Job Description
Job DescriptionPurpose of the role
To apply software engineering techniques, automation, and best practices in incident response, to ensure the reliability, availability, and scalability of the systems, platforms, and technology through them.
Accountabilities
- Availability, performance, and scalability of systems and services through proactive monitoring, maintenance, and capacity planning.
- Resolution, analysis and response to system outages and disruptions, and implement measures to prevent similar incidents from recurring.
- Development of tools and scripts to automate operational processes, reducing manual workload, increasing efficiency, and improving system resilience.
- Monitoring and optimisation of system performance and resource usage, identify and address bottlenecks, and implement best practices for performance tuning.
- Collaboration with development teams to integrate best practices for reliability, scalability, and performance into the software development lifecycle, and work closely with other teams to ensure smooth and efficient operations.
- Stay informed of industry technology trends and innovations, and actively contribute to the organization's technology communities to foster a culture of technical excellence and growth.
Assistant Vice President Expectations
- Consult on complex issues; providing advice to People Leaders to support the resolution of escalated issues.
- Identify ways to mitigate risk and developing new policies/procedures in support of the control and governance agenda.
- Take ownership for managing risk and strengthening controls in relation to the work done.
- Perform work that is closely related to that of other areas, which requires understanding of how areas coordinate and contribute to the achievement of the objectives of the organisation sub-function.
- Collaborate with other areas of work, for business aligned support areas to keep up to speed with business activity and the business strategy.
- Engage in complex analysis of data from multiple sources of information, internal and external sources such as procedures and practises (in other areas, teams, companies, etc).to solve problems creatively and effectively.
- Communicate complex information. 'Complex' information could include sensitive information or information that is difficult to communicate because of its content or its audience.
- Influence or convince stakeholders to achieve outcomes.
All colleagues will be expected to demonstrate the Barclays Values of Respect, Integrity, Service, Excellence and Stewardship – our moral compass, helping us do what we believe is right. They will also be expected to demonstrate the Barclays Mindset – to Empower, Challenge and Drive – the operating manual for how we behave.
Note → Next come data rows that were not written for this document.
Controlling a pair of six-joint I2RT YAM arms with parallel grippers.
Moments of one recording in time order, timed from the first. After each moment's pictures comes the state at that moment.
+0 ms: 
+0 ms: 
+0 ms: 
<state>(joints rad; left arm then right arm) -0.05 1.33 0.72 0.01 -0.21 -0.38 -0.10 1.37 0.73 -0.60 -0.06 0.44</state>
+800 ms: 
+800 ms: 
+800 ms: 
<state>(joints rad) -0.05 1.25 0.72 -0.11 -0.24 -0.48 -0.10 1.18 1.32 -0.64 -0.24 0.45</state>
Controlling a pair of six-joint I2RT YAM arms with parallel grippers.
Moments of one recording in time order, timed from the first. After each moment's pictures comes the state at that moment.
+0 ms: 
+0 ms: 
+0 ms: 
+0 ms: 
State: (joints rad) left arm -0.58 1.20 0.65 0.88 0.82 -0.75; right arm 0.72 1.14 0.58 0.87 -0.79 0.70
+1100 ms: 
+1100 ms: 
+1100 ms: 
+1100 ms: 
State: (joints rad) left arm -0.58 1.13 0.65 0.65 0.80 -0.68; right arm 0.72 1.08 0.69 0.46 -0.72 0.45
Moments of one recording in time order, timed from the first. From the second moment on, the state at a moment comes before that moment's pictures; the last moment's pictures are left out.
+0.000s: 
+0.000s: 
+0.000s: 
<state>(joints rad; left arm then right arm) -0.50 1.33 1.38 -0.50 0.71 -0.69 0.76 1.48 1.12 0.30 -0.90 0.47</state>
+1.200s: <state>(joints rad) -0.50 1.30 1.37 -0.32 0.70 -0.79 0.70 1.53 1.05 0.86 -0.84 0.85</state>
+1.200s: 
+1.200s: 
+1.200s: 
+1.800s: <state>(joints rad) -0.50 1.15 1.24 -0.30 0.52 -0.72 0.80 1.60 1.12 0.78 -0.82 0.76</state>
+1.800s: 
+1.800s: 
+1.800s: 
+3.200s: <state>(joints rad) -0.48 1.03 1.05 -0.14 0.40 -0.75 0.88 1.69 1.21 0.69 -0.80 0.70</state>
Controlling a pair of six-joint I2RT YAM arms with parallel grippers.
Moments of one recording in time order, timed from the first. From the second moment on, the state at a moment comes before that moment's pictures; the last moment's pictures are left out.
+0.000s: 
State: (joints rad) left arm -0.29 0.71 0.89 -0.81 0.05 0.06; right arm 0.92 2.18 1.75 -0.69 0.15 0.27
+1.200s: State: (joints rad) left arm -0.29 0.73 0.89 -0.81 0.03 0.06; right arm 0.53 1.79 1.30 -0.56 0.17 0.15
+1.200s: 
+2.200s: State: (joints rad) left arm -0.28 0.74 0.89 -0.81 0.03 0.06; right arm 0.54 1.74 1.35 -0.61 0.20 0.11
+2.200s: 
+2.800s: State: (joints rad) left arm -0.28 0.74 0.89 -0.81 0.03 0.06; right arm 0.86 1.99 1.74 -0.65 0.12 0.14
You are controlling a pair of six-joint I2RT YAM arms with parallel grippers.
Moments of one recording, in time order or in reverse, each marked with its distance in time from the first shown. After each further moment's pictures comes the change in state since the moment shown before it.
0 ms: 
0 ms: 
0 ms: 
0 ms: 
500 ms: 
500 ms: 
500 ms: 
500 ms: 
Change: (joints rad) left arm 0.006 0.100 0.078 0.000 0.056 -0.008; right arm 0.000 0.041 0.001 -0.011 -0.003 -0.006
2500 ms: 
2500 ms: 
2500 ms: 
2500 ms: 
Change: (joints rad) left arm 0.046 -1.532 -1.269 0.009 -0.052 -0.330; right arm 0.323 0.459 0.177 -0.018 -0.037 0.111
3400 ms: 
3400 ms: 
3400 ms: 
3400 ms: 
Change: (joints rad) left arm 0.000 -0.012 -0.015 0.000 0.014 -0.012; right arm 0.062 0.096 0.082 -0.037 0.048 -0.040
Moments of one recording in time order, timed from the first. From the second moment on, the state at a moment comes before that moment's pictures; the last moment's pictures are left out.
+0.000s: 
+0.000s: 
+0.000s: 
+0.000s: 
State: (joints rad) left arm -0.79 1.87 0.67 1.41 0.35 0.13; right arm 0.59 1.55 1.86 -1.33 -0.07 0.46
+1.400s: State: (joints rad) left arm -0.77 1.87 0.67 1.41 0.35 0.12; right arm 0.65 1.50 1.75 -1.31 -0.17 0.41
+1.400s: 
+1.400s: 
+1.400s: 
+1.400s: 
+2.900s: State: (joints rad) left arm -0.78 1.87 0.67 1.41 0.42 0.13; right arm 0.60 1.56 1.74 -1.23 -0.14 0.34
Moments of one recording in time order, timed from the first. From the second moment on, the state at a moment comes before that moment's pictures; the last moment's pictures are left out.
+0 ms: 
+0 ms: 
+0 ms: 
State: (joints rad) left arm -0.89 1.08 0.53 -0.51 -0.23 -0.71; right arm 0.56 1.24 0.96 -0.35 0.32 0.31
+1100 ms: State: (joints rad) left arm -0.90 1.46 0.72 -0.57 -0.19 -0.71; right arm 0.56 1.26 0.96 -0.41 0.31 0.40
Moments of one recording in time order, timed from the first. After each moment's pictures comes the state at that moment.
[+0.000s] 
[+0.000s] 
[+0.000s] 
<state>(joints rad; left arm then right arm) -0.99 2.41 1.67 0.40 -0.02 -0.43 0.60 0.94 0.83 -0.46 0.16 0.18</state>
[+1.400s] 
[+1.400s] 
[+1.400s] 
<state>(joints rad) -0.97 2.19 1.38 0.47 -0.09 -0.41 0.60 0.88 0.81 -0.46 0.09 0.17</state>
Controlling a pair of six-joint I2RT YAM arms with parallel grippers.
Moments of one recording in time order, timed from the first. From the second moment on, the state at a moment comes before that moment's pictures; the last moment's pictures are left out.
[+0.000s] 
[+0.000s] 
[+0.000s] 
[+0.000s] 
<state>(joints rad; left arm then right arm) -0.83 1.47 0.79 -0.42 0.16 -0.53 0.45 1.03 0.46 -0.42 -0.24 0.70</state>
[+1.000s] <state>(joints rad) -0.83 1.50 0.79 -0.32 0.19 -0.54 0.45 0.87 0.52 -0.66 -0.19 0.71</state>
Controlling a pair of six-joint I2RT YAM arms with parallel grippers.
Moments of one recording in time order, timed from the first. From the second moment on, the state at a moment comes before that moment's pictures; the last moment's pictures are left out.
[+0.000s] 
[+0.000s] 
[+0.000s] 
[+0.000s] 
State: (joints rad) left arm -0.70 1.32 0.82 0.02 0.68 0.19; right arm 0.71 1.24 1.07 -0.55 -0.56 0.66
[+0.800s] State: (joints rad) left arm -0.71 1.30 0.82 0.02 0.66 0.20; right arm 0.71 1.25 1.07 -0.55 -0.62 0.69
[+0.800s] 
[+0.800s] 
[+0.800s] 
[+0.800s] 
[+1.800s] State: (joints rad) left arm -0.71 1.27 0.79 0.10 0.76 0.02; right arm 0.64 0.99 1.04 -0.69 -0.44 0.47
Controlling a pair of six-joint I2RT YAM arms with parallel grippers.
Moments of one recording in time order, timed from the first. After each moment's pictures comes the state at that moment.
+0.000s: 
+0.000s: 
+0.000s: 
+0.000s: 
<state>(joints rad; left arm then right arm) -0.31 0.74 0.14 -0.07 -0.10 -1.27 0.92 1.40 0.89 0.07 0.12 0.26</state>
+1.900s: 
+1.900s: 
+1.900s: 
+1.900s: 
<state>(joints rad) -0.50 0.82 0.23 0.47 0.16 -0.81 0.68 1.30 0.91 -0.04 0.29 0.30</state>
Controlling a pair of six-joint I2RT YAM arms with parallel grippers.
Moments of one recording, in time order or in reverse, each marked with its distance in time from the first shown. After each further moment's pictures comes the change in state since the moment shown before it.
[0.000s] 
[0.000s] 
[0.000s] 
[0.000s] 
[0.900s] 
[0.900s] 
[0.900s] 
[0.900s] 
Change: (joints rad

Join us as a Site Reliability Engineer at Barclays where you'll spearhead the evolution of our digital landscape, driving innovation and excellence. You'll harness cutting-edge technology to revolutionise our digital offerings, ensuring unapparelled customer experiences.
You may be assessed on the key critical skills relevant for success in role, such as experience with programming languages in linux administrator , scripting language and Automation tools Ansible as well as job-specific technical skills.
- Experience in Linux administration
- Proficiency in one or more programming languages (Python, Ruby, Bash, PowerShell, PHP, etc)
- Proficiency in unix + scripting
- Strong understanding of Automation Tools – Ansible, Terraform or equivalent
- Experience working with container and orchestration (Docker, Kubernetes).
- Hands-on experience with CI/CD pipelines and tools (Git, GitLab, Jenkins)
- Familiarity with monitoring tools – Prometheus, Grafana, InfluxDB, Kapacitor
- Good understanding of system architecture, networking, and performance optimization
- Experience working with REST API development and Integration, Database management / Query language.
This role is based in Pune.